GIVEN DATA:
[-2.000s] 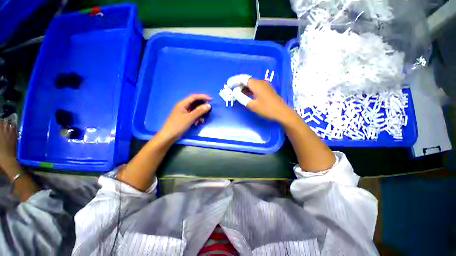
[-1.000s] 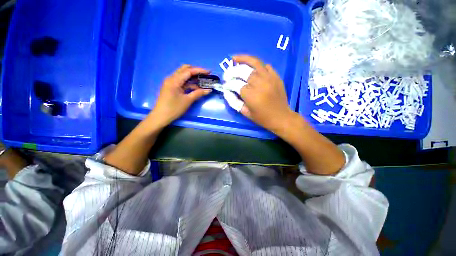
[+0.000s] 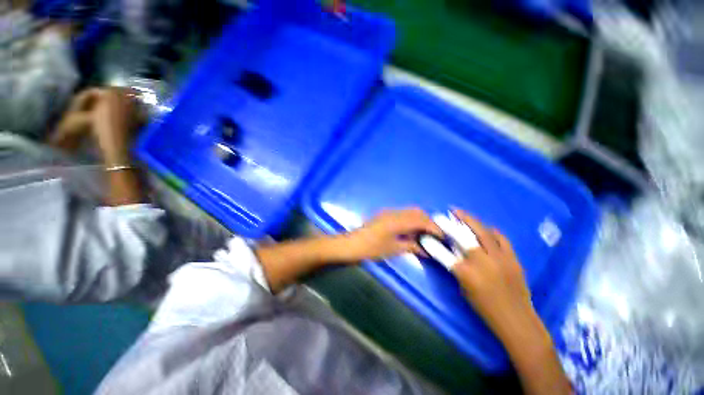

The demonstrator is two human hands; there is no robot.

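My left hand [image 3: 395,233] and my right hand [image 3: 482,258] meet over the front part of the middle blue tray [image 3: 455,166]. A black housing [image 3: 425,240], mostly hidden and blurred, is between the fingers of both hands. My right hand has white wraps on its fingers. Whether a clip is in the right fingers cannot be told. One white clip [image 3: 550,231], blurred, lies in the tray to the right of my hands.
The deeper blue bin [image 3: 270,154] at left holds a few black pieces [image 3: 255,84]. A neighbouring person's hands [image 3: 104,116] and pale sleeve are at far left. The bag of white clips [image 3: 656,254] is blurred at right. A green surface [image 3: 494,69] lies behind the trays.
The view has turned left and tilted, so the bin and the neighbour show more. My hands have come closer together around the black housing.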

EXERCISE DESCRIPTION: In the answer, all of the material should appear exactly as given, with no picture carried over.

OUTPUT OF THE EXERCISE:
[-2.000s] 
[-1.000s] 
[+0.000s] 

The demonstrator is two human hands; there is no robot.

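My left hand [image 3: 395,233] and my right hand [image 3: 482,258] meet over the front part of the middle blue tray [image 3: 455,166]. A black housing [image 3: 425,240], mostly hidden and blurred, is between the fingers of both hands. My right hand has white wraps on its fingers. Whether a clip is in the right fingers cannot be told. One white clip [image 3: 550,231], blurred, lies in the tray to the right of my hands.
The deeper blue bin [image 3: 270,154] at left holds a few black pieces [image 3: 255,84]. A neighbouring person's hands [image 3: 104,116] and pale sleeve are at far left. The bag of white clips [image 3: 656,254] is blurred at right. A green surface [image 3: 494,69] lies behind the trays.
The view has turned left and tilted, so the bin and the neighbour show more. My hands have come closer together around the black housing.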

The response is now finished.